Went to Blackwater in Holt this morning for a little swimming and casting for bass. Caught 6 bass, 5 keepers biggest one was 2lbs. All bass came on crankbaits.


----------



## islandmanmitch (Jun 17, 2012)

Nice.


----------



## Spoolin Up (May 3, 2011)

Boat or wading?


----------



## jcoss15 (Oct 11, 2010)

12ft. jon boat


----------



## auguy7777 (Feb 23, 2009)

Not bad for Blackwater. I think the farther you go up river from the "insanity" the better your odds. That's a pretty fish.


----------



## tips n tails (Mar 2, 2011)

Damn that's shallow, do you get hung up at all? Also are you casting to deep holes of casting into shallow 2 ft deep water period?


----------



## tips n tails (Mar 2, 2011)

auguy7777 said:


> Not bad for Blackwater. I think the farther you go up river from the "insanity" the better your odds. That's a pretty fish.

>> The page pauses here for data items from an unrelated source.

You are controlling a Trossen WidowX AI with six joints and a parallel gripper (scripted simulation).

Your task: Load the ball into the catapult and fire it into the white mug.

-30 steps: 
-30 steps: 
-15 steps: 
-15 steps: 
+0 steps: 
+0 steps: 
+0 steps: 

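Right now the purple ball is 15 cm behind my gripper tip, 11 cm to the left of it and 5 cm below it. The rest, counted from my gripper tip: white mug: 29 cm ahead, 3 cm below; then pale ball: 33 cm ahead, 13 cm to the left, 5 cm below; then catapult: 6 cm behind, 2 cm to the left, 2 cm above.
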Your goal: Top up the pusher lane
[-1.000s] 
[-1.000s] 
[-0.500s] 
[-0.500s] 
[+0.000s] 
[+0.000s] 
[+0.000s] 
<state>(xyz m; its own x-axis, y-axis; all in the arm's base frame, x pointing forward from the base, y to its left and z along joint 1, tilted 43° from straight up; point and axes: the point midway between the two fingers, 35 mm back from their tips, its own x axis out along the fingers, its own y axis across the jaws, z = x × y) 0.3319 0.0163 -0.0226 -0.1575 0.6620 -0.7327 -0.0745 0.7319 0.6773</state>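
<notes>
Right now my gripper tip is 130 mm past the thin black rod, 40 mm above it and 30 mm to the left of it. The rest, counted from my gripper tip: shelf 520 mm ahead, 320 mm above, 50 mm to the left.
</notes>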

I agree to that. Very nice LG mouth.


----------



## jcoss15 (Oct 11, 2010)

tips n tails said:


> Damn that's shallow, do you get hung up at all? Also are you casting to deep holes of casting into shallow 2 ft deep water period?

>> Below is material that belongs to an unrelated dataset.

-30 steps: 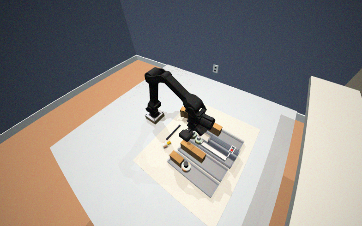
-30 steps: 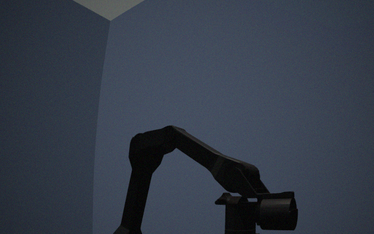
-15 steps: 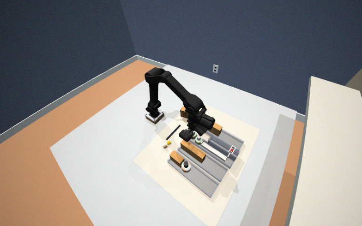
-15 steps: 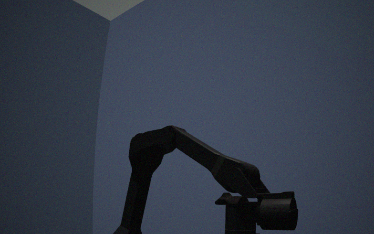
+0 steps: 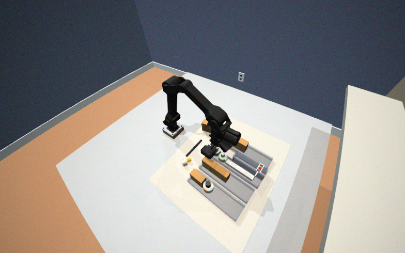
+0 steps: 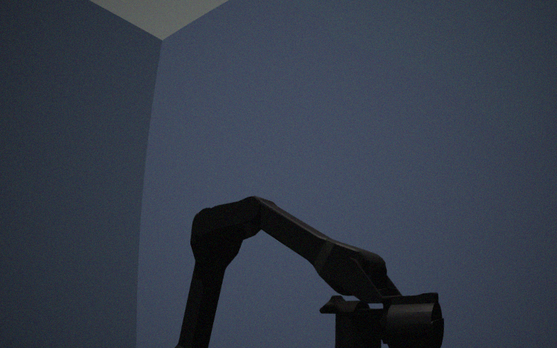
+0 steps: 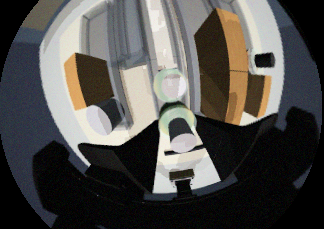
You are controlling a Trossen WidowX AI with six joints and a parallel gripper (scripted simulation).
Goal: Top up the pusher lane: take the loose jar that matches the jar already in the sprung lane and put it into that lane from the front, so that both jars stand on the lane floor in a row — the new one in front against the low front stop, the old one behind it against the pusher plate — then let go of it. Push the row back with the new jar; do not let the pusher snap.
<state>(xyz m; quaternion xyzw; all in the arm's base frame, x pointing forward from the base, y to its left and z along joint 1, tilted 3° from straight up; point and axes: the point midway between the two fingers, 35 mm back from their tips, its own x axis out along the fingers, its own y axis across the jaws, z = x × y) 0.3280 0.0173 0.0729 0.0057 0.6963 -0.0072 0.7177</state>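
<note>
The black stick is 130 mm behind my gripper tip, 50 mm below it and 40 mm to the right of it. The rest, counted from my gripper tip: sprung lane (150 mm ahead, 40 mm below, 20 mm to the left).
</note>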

It has a decent channel through most parts of the river bout 2' or so with deep bends 6-10ft; tons of log jams,snags,etc. you need a small jon boat with a small motor or a yak. Its really good fishing this time of year just got to fight it a little. Fish every hole you can find deep or shallow.


----------



## Spoolin Up (May 3, 2011)

I have done pretty well wading up around Kennedy bridge on the other side of hurricane, if you don't mind climbing log jambs


----------